Telander sighed. “Come with me to the bridge, then. I’m too busy for special conferences.”
A couple of others seemed to feel differently, but Reymont drove them off with a glare and a bark. Telander must perforce smile a bit as he went out the door. “You do have your uses,” he admitted.
“A parliamentary hatchet man?” Reymont said. “I fear there’ll be more call on me than that.”
“Conceivably on Beta Three. A specialist in rescue and disaster control might be welcome when we get there.”
“You’re the one who’s concealing facts. Captain. You’re pretty badly shaken by what we’re driving into. I suspect our chances are not quite as good as you pretended. Right?”
Telander looked around and did not reply until they were alone in the stairwell. He lowered his voice. “I simply don’t know. Nor does Fedoroff. No Bussard ship has been tested under conditions like those ahead of us. Obviously! We’ll either get by in reasonable shape or we’ll die. In the latter case, I don’t imagine it’ll be from radiation sickness. If any of that material penetrates the screens and hits us, it should wipe us out, a quick clean death. I saw no reason to ma
ke worse what hours remain for our people, by dwelling on that possibility.”
Reymont scowled. “You overlook a third chance. We may survive, but in bad shape.”
“How the devil could we?”
“Hard to say. Perhaps we’ll take such a buffeting that personnel are killed. Key personnel, whom we can ill afford to lose … not that fifty is any great number.” Reymont brooded. Footsteps thudded in the mumble of energies. “They reacted well, on the whole,” he said. “They were picked for courage and coolness, along with health and intelligence. In a few instances, the picking may not have been entirely successful. Suppose we do find ourselves, let’s say, disabled. What next? How long will morale last, or sanity itself? I want to be ready to maintain discipline.”
“In that connection,” Telander responded, cold once more, “please remember that you act under my orders and subject to the articles of the expedition.”

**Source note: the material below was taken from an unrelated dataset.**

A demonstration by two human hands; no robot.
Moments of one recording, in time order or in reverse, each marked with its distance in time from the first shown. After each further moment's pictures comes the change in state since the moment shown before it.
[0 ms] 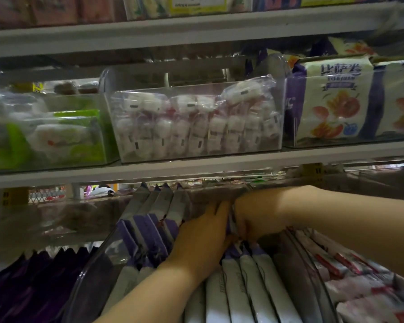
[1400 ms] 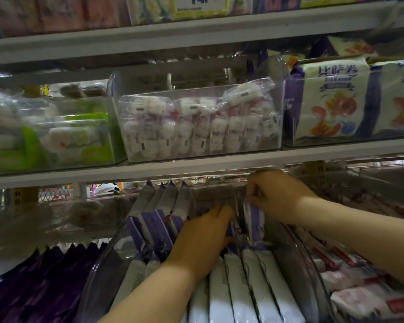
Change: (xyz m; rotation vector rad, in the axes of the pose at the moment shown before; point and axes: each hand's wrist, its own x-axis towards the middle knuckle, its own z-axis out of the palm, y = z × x) left_hand -0.012 0.004 -0.011 0.092 -0.061 0.042; right_hand -0.011 0.018 0.027 0.423 0.714 0.335
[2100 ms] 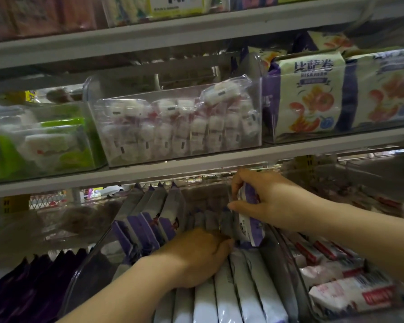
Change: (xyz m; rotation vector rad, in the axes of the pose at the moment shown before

“Damnation!” Reymont exploded. “What do you take me for? A would-be Mao? I’m requesting your authorization to deputize certain trustworthy men and prepare them quietly for emergencies. I’ll issue them weapons, stunner type only. If nothing goes wrong — or if something does but everybody behaves himself — what have we lost?”
“Mutual trust,” the captain said.
They had come to the bridge. Reymont entered with his companion, arguing further. Telander made a hacking gesture to shut him up and strode toward the control console. “Anything new?” he asked.

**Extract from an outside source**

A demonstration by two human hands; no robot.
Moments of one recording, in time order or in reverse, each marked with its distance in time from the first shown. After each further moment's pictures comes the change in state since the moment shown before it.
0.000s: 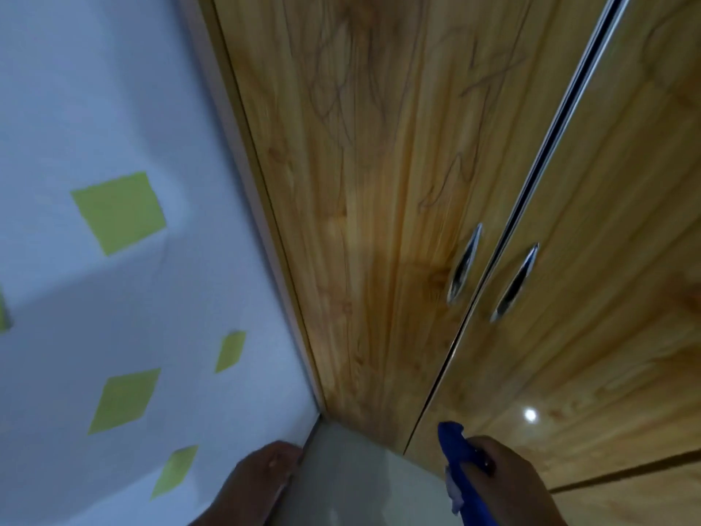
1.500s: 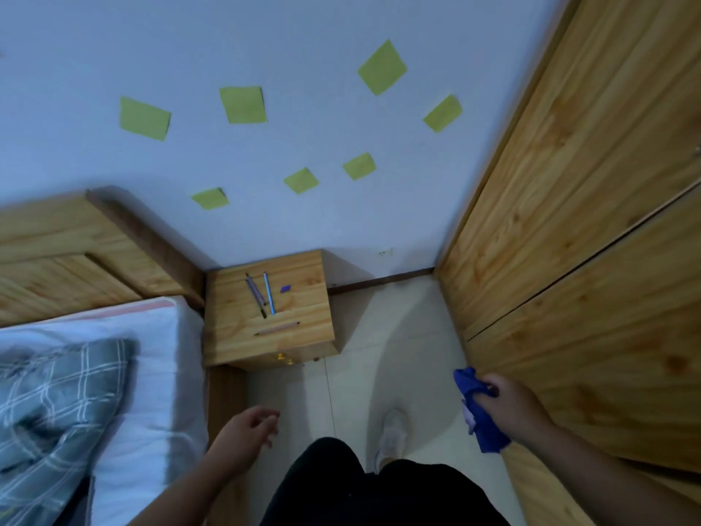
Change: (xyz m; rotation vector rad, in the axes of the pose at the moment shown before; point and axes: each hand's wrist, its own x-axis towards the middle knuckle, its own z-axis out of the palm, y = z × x) left_hand -0.341 -0.210 0.352 -0.519 0.518 -0.688; right_hand 0.013 0.171 0.052 -0.520 -0.648 -0.349
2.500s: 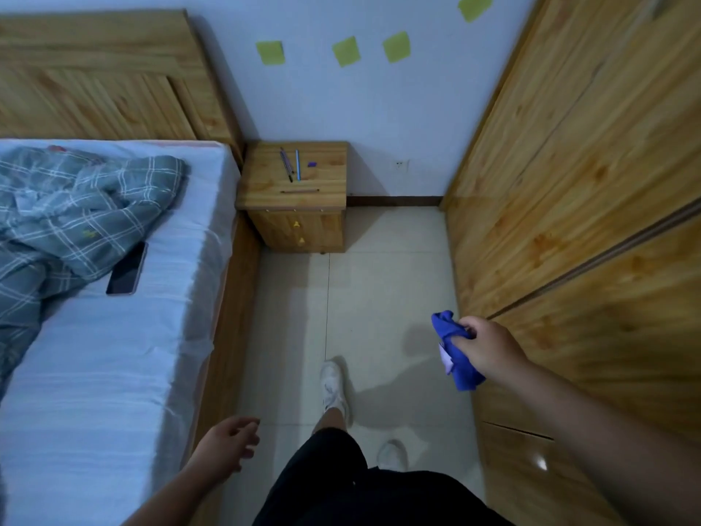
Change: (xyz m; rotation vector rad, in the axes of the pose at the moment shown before) left_hand -0.330 -0.300 0.242 -0.339 0.090 -0.251; right_hand -0.241 0.189 0.089 -0.214 0.029 -0.228
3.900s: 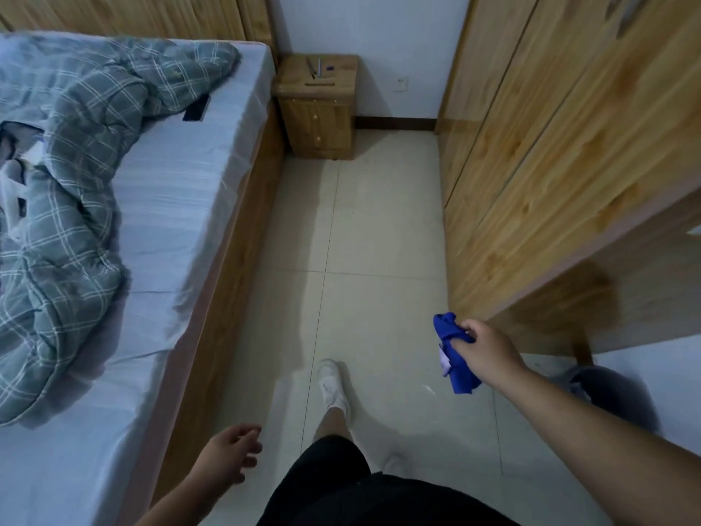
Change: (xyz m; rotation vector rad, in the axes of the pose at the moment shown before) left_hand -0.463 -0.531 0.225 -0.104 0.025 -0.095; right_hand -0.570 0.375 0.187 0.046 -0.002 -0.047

“Yes. The instruments have begun to draw a density map,” Lindgren answered. She had flinched on seeing Reymont and spoke mechanically, not looking at him. “It is recommended—” She pointed to the screens and the latest printout.
Telander studied them. “Hm. We can pass through a slightly less thick region of the nebula, it seems, if we generate a lateral vector by activating the Number Three and Four decelerators in conjunction with the entire accelerator system… A procedure with hazards of its own. This calls for discussion.” He flipped the intercom controls and spoke briefly to Fedoroff and Boudreau. “In the plotting room. On the double!”